Manchester Evening News

Talking golf

- MATTHEW TURNOCK In associatio­n with Mottram Hall and timmyteepr.

THE decision by a golf club in Wiltshire to expel five ‘grumpy old men’ who between them were paying £9,000 a year in membership subscripti­ons has become a major talking point in the sport.

It reminds me of a story about a journalist who went to interview a former British Amateur champion, David Curry, who had become a PGA profession­al in Northumber­land.

When they met in his clubhouse at Prudhoe, Newcastle, the journalist said he was surprised to find David wearing jeans.

David asked a rhetorical and logical question: “Do you think we would ever get any youngsters wanting to come in here if we banned jeans?”

That was almost a quarter of a century ago, yet jeans remain a talking point.

Continuall­y moaning about jeans was not the only reason the Infamous Five, all in their 70s, have been kicked out of the Manor House Club.

They had complained about T-shirts and trainers, plus seeing white vans in the car park belonging to builders and plumbers.

Welsh rarebit on the clubhouse menu and ditching monogramme­d china cups and saucers in favour of plain mugs were other bugbears.

The most important advice I can give any golfers before they visit or join a golf club is to check out beforehand as thoroughly as possible whether it will suit you or not.

Whatever anybody who works outside our sport thinks of its image, the number one focus is the same as in any other walk of life – customer service is everything.

Tony Longden is an expert on that subject as the volunteer marketing director of the Withington club and, for his job, head of acquisitio­n and channel engagement for Santander Insurance.

He points out golf clubs need to move with the times, be more inclusive and attract a younger and more diverse audience if they are to prosper or even survive.
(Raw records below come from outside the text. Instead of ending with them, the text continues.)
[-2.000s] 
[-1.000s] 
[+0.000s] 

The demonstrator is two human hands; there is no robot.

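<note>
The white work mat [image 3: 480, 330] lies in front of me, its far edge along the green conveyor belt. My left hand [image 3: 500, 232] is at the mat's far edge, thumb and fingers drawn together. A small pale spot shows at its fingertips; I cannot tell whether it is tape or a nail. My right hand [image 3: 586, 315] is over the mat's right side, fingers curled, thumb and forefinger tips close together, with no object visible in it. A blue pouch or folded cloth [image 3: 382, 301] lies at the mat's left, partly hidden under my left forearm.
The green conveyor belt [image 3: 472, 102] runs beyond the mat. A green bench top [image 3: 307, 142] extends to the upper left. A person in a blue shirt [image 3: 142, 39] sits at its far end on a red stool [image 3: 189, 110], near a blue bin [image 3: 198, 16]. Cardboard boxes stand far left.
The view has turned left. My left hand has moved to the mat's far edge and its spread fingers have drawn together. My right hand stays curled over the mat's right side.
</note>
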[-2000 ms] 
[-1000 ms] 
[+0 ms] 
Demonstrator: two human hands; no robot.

Against that, Tony suspects both sides over reacted and insists members clubs will always need to draw a line around etiquette, sportsmans­hip and behaviour.

A lot must have gone on behind the scenes in Wiltshire, but I know what would have happened at my club, Mottram Hall.

Suggestion­s are put to the members committee and then to the membership to vote on.

We publish the results and act on what the majority want.